Brief
Each entry below must be repeated word for word.

Stored items from a collection
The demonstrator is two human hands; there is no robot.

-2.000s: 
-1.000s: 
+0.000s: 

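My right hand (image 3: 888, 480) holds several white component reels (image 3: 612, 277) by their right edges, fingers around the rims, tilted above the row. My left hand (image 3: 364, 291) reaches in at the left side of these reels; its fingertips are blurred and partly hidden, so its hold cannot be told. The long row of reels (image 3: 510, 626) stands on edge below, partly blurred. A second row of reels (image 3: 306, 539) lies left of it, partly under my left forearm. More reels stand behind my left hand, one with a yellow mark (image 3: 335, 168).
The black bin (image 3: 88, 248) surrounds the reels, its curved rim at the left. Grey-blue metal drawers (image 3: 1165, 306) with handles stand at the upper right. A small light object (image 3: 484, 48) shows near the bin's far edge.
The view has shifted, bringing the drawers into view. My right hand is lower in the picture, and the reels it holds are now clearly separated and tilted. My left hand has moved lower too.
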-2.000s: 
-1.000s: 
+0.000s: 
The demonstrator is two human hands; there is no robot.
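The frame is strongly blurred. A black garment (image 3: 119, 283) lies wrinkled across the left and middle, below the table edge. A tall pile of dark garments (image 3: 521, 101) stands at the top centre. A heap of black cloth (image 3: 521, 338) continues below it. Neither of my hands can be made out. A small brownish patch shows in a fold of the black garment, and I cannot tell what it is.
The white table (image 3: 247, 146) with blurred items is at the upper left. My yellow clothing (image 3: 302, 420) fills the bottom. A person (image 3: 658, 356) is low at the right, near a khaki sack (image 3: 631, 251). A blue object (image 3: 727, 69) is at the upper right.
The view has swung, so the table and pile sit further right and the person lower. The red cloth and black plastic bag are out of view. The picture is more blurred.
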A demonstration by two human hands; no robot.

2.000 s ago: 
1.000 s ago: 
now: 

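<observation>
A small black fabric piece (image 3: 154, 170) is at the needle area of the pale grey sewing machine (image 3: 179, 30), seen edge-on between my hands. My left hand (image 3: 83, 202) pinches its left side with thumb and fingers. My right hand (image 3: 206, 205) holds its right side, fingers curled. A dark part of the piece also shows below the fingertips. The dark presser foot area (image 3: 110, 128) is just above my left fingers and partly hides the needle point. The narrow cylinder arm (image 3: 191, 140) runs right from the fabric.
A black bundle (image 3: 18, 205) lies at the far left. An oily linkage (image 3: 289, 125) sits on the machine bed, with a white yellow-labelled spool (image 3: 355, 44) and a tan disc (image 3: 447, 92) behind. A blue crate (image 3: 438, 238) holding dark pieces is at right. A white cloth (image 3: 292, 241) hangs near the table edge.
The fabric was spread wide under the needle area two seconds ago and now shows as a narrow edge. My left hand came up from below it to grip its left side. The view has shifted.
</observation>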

Answer space
The demonstrator is two human hands; there is no robot.

-2.000s: 
-1.000s: 
+0.000s: 

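My right hand (image 3: 888, 480) holds several white component reels (image 3: 612, 277) by their right edges, fingers around the rims, tilted above the row. My left hand (image 3: 364, 291) reaches in at the left side of these reels; its fingertips are blurred and partly hidden, so its hold cannot be told. The long row of reels (image 3: 510, 626) stands on edge below, partly blurred. A second row of reels (image 3: 306, 539) lies left of it, partly under my left forearm. More reels stand behind my left hand, one with a yellow mark (image 3: 335, 168).
The black bin (image 3: 88, 248) surrounds the reels, its curved rim at the left. Grey-blue metal drawers (image 3: 1165, 306) with handles stand at the upper right. A small light object (image 3: 484, 48) shows near the bin's far edge.
The view has shifted, bringing the drawers into view. My right hand is lower in the picture, and the reels it holds are now clearly separated and tilted. My left hand has moved lower too.
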-2.000s: 
-1.000s: 
+0.000s: 
The demonstrator is two human hands; there is no robot.
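The frame is strongly blurred. A black garment (image 3: 119, 283) lies wrinkled across the left and middle, below the table edge. A tall pile of dark garments (image 3: 521, 101) stands at the top centre. A heap of black cloth (image 3: 521, 338) continues below it. Neither of my hands can be made out. A small brownish patch shows in a fold of the black garment, and I cannot tell what it is.
The white table (image 3: 247, 146) with blurred items is at the upper left. My yellow clothing (image 3: 302, 420) fills the bottom. A person (image 3: 658, 356) is low at the right, near a khaki sack (image 3: 631, 251). A blue object (image 3: 727, 69) is at the upper right.
The view has swung, so the table and pile sit further right and the person lower. The red cloth and black plastic bag are out of view. The picture is more blurred.
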A demonstration by two human hands; no robot.

2.000 s ago: 
1.000 s ago: 
now: 

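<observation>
A small black fabric piece (image 3: 154, 170) is at the needle area of the pale grey sewing machine (image 3: 179, 30), seen edge-on between my hands. My left hand (image 3: 83, 202) pinches its left side with thumb and fingers. My right hand (image 3: 206, 205) holds its right side, fingers curled. A dark part of the piece also shows below the fingertips. The dark presser foot area (image 3: 110, 128) is just above my left fingers and partly hides the needle point. The narrow cylinder arm (image 3: 191, 140) runs right from the fabric.
A black bundle (image 3: 18, 205) lies at the far left. An oily linkage (image 3: 289, 125) sits on the machine bed, with a white yellow-labelled spool (image 3: 355, 44) and a tan disc (image 3: 447, 92) behind. A blue crate (image 3: 438, 238) holding dark pieces is at right. A white cloth (image 3: 292, 241) hangs near the table edge.
The fabric was spread wide under the needle area two seconds ago and now shows as a narrow edge. My left hand came up from below it to grip its left side. The view has shifted.
</observation>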

The exercise is finished.